Day 9 Edison

Edison explains his phonograph:
Your words are preserved in tinfoil and will come back upon the application of the instrument years after you are dead in exactly the same tone of voice you spoke them in…This tongueless, toothless instrument, without larynx or pharynx, dumb voiceless matter, nevertheless mimics your tones, speaks with your voice, utters your words and centuries after you have crumbled into dust, will repeat…every fond fancy, every vain word that you chose to whisper against this iron diaphragm.

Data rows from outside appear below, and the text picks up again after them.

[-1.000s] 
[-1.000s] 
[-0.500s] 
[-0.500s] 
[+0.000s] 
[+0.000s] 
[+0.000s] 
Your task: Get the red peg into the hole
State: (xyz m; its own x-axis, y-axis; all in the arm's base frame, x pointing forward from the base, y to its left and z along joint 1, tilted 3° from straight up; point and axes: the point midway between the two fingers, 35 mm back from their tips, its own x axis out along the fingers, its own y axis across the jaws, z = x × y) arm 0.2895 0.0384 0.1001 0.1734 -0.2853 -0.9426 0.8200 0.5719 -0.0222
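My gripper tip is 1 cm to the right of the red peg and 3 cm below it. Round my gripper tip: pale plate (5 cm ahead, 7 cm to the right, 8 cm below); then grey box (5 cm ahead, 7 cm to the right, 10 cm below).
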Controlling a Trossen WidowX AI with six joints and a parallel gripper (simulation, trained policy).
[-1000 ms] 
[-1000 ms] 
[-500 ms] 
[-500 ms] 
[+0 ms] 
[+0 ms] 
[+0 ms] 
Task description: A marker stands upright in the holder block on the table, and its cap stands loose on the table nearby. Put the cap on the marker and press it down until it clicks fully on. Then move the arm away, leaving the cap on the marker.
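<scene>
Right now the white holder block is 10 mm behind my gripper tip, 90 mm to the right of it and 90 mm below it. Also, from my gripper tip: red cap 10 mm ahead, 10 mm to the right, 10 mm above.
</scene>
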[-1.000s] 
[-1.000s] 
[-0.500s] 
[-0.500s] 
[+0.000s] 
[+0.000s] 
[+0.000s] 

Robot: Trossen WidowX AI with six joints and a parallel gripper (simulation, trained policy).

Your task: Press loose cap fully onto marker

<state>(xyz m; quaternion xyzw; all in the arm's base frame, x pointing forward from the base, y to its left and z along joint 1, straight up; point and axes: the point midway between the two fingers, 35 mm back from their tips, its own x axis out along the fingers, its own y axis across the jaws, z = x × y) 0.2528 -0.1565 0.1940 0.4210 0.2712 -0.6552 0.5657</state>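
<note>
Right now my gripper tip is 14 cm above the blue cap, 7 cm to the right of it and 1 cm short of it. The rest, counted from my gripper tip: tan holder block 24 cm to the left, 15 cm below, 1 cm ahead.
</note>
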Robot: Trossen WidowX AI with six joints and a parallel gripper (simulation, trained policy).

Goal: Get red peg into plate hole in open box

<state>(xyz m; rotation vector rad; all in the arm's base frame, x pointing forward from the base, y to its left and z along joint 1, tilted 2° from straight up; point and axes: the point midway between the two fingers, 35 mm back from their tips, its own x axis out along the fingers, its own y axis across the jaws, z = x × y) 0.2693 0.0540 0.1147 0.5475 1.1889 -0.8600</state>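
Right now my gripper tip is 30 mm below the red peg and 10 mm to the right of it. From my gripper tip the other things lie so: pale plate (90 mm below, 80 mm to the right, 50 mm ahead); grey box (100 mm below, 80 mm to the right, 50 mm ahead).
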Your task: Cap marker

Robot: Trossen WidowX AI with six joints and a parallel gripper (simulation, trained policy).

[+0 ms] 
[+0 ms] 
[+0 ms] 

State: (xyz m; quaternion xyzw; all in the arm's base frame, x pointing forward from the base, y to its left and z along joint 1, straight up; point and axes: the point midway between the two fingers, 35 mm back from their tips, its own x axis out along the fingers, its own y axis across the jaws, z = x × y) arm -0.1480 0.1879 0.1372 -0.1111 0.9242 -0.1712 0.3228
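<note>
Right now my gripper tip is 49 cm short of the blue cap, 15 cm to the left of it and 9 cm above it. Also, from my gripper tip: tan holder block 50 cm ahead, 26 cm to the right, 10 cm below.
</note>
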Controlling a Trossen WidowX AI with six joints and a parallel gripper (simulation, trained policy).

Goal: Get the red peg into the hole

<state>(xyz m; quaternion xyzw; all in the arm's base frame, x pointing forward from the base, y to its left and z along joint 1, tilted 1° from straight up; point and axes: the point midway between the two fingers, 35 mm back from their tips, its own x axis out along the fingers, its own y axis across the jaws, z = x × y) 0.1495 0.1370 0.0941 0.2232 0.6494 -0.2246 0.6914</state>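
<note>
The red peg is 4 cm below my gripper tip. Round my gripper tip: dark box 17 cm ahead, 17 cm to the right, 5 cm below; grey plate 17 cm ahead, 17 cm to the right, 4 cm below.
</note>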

–From Dept. of Speculation by Jenny Offill

Calling Edison, because the lights went out
in the storm, batteries run down on every
contraption we fancy to keep us current
and a paucity of candles, oil lamps
sold at a garage sale years ago after we
lived through Y2K, and ourselves with
naught but a match and the gas burner
lit for coffee -at least that, and the sun
coming up on another uncertain day,
glorious glistening green, there’s that,
and your voice uttering your words recalling
your tinfoil laughter before sleep, can we capture
this in the absence of workable equipment,
our insular half acre world, this time and place,
like other times and places in the story
of humankind, when the air was electric
(as always) with a possible future,
a probable disaster, and the sound of singing
from windowsills, kisses and coughs, thunder
in the distance, the wind in the trees.